North Atlantic, Inc. became interested in the Lesser Sunda when we recognized the region's fisheries as a potentially healthy resource. As the area currently has virtually no shore side handling capabilities, a plan has been developed which involves setting up fish buying stations ( "mini plants") at strategic locations. These landing stations will provide ice to the fishermen, and will pack the catch for safe shipment to Benoa via ferry and truck links. Our plan secures North Atlantic a regular supply of high quality fish and provides a way for the region's local fishermen to get a premium price for fish they catch and handle in a proper manner.
Keys to Success
Using economic levers to achieve sustainability goals is currently at the forefront of sustainability discussions. By providing a higher price, the plan provides a direct economic incentive to local fishermen to sell their fish to the new buying stations. However, for the initiative to be successfully sustainable, several key controls will also need to be in place:
Measurement and Traceability
Another key aspect of the initiative is the assessment and management of the fisheries of the region. Fisheries data collection in the region is hampered by the area size, remoteness and lack of infrastructure. As part of the initiative, companies sourcing from the area will be required to carefully document their whole fish purchases. Landing data will be compiled on web-based data collection software and evaluated remotely by scientists and research organizations. This data will also serve as traceable documentation authenticating the origins of the catch. Other surveys of the regions ecosystems, fish stocks and pelagic communities are also planned.

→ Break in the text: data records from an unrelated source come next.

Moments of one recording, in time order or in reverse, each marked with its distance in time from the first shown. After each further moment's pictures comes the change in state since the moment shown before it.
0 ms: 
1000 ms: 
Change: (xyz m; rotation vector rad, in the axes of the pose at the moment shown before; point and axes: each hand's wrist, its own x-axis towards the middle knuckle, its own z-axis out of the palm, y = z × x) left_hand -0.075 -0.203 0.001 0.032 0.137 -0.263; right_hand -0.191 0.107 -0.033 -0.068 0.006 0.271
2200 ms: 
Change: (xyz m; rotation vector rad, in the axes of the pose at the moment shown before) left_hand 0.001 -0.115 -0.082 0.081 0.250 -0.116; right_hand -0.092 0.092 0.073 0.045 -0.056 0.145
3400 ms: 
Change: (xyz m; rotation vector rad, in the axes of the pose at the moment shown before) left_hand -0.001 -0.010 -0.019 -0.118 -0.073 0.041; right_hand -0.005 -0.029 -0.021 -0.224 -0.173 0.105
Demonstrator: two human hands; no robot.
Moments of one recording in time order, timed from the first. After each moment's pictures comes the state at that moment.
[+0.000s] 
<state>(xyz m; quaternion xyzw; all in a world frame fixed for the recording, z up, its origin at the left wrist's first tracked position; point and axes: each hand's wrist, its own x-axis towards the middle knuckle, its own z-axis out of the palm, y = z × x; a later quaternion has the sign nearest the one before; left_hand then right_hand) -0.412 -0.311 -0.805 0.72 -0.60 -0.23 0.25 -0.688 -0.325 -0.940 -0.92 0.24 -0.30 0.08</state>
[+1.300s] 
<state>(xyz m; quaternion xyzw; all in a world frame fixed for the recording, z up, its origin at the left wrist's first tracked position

The Lesser Sunda Initiative is a term project that is designed to provide a sustainable supply of Tuna, Swordfish, Mahi, Snapper, Grouper, and Emperor while helping to the protect the ecology, economy, and cultural resources of the region. A shorter term goal is to take the fisheries of the six above mentioned species from stock assessment, through stock rebuilding as necessary, and onto various certification schemes.